Most sensors connect to their network via WiFi protocols, so keeping abreast of connectivity status can be difficult. Without the appropriate tools, monitoring whether all devices are connected and quickly rectifying issues when they do occur is impossible.
But the issues presented by lack of connectivity or changing connectivity go further. When a disconnected device re-establishes connectivity or changes its connection point, it needs to be re-authenticated to ensure the integrity of the data, maintaining system-level trust.
It’s obvious to any network or system designer that the available bandwidth must be sufficient to transport the information the system is implemented to collect. But it’s equally apparent that unlimited bandwidth is far from free, so industrial networks must be deployed with a practical level of capacity.

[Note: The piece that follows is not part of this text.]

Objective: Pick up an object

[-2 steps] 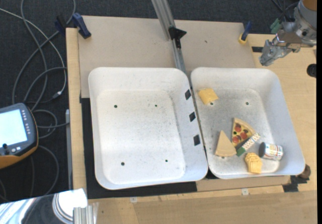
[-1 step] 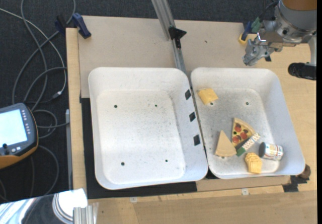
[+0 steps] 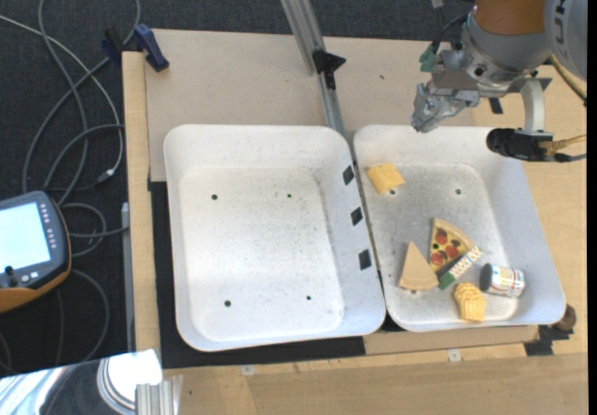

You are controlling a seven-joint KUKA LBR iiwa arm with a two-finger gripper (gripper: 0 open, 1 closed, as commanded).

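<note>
The right bin (image 3: pixel 522 208) holds several small toys. A yellow chunk (image 3: pixel 384 178) lies near its back left corner. Toward the front lie a tan wedge (image 3: pixel 416 268), a pizza slice (image 3: pixel 449 247), a small yellow piece (image 3: pixel 471 302) and a little can (image 3: pixel 502 281) on its side. My gripper (image 3: pixel 429 117) hangs above the bin's back rim, up and to the right of the yellow chunk, with nothing visible between its fingers.
The left bin (image 3: pixel 187 217) sits beside the right one, divided by a black-clipped seam. A slanted metal pole (image 3: pixel 303 21) rises behind the bins. Cables and a teach pendant (image 3: pixel 28 250) lie on the floor at left.
</note>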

When data flows are unpredictable, particularly in operational settings when data are only transmitted based on event-based triggers, it can be difficult for both system designers and operational managers to ensure that their bandwidth is optimized. If not optimized, these bursts in the data stream can easily overwhelm the available bandwidth, again leading to data loss and inaccurate analytic results.
Finally, there is the last mile of the journey for operational data to reach its authorized data store and analytics environment. While data from sensors or actuators may seem less critical than customer or financial data, there continues to be the need to protect and monitor the uses of the valuable data you’ve collected. In particular, video data that includes images of employees may be restricted in its usage, and the restrictions frequently vary by state and country. The ability to set and maintain policies on data endpoints is the critical final step in establishing the reliability of your data throughout its lifecycle.
Bad Data Limits Upside Potential
Calculation of the trustworthiness of the data requires that we have to measure all points - systems or devices generating the data, the network transporting the data, the communication links, the process of collecting the data, and the people associated in any or all of these points to achieve the business goals we set for our initiatives.
Data reliability in industrial systems is key to maximizing the returns of IIoT projects.